Pre-draft measurables
| Height | Weight | 40-yard dash | 20-yard shuttle | Three-cone drill | Vertical jump | Broad jump | Bench press |
| 5 ft 11 in (1.80 m) | 205 lb (93 kg) | 4.54 s | 4.22 s | 7.03 s | 39.0 in (0.99 m) | 10 ft 4+1⁄4 in (3.16 m) | 16 reps |
All values from CFL Combine

===Winnipeg Blue Bombers===
Petermann was drafted in the third round, 26th overall, in the 2018 CFL draft by the Winnipeg Blue Bombers and was signed on May 14, 2018. He made the team's opening day roster and played in his first professional game on June 14, 2018, against the Edmonton Eskimos. Petermann scored his first touchdown on a nine-yard reception from Chris Streveler in the Banjo Bowl on September 8, 2018. In his rookie season, he played in all 18 regular season games and recorded 10 receptions for 154 yards and one touchdown.

In 2019, Petermann again played in all 18 regular season games and had 15 catches for 118 yards and one touchdown. He also played in all three post-season games that year and won his first Grey Cup championship as the Blue Bombers won the 107th Grey Cup.
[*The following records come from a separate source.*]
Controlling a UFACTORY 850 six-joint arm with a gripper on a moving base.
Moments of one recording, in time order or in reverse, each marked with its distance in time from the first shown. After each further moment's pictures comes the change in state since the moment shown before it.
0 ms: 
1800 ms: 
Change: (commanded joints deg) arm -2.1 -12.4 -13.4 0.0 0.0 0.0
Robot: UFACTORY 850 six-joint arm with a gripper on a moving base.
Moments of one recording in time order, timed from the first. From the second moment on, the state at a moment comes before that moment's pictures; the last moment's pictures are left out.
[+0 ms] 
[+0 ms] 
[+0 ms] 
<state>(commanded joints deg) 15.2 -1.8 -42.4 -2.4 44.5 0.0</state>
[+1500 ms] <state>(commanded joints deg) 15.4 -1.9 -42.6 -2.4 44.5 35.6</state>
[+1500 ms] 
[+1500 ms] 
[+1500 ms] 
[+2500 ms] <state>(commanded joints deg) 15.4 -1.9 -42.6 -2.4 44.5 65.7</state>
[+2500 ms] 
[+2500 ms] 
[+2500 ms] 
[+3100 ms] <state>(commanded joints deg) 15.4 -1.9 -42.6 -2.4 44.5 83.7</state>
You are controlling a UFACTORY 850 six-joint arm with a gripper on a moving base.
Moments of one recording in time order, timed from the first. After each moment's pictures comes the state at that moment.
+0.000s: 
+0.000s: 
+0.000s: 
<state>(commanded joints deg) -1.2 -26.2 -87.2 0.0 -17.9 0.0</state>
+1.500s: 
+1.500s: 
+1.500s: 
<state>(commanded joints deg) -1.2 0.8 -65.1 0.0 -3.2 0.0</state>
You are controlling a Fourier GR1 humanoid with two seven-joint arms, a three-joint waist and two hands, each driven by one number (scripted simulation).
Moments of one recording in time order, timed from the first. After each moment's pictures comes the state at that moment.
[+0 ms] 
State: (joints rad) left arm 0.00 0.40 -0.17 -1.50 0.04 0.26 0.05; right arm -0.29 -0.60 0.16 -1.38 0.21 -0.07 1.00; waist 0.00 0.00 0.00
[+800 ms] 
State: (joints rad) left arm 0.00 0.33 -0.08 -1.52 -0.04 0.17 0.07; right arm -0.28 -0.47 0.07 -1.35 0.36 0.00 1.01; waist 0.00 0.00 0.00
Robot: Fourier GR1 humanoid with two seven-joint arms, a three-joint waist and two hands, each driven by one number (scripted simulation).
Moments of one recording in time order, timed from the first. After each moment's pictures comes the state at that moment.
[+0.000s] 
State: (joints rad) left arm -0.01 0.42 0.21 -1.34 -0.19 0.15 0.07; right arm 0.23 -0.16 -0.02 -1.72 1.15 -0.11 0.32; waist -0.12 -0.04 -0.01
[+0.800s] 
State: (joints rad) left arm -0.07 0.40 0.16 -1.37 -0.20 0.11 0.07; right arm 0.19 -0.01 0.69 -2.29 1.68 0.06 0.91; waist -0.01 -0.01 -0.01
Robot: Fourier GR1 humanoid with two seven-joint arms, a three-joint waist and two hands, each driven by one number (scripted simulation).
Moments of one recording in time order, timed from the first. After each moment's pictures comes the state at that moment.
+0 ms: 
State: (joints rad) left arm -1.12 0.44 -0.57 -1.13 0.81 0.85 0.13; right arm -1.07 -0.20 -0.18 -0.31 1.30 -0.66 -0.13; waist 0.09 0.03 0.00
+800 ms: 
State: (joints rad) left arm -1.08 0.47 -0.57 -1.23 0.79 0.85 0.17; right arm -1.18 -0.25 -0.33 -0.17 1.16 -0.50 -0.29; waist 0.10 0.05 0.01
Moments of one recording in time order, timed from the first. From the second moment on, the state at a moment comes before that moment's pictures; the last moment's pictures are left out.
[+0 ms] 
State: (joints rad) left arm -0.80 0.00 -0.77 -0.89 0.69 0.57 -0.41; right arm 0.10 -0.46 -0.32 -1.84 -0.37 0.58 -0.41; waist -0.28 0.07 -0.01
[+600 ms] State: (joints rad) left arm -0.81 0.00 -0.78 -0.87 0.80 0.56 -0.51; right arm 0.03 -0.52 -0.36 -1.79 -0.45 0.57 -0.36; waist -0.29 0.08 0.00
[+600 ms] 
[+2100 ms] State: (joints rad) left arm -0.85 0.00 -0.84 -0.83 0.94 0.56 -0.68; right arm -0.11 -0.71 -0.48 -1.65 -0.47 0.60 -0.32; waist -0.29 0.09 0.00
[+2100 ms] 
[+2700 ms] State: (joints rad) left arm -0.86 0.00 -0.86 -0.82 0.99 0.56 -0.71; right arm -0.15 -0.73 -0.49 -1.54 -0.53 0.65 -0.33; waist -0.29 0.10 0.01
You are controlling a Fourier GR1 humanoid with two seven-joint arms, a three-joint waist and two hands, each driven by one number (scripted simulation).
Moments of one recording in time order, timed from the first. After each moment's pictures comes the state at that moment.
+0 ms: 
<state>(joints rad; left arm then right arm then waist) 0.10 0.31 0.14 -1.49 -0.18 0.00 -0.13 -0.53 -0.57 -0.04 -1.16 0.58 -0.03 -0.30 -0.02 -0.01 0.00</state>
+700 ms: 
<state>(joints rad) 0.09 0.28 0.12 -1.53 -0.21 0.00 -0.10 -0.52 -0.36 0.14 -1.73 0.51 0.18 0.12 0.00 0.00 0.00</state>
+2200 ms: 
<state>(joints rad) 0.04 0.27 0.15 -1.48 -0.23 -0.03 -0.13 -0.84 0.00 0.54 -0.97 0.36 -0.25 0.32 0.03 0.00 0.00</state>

The 2020 CFL season was cancelled and he became a free agent in 2021.

===Ottawa Redblacks===
On February 10, 2021, Petermann signed with the Ottawa Redblacks. He played in ten regular season games with the team where he had 16 catches for 148 yards and two touchdowns. He became a free agent when his contract expired on February 8, 2022.

===BC Lions===
On February 8, 2022, it was announced that Petermann had signed with the BC Lions. On February 13, 2024, Petermann became a free agent after his contract with the Lions was not renewed.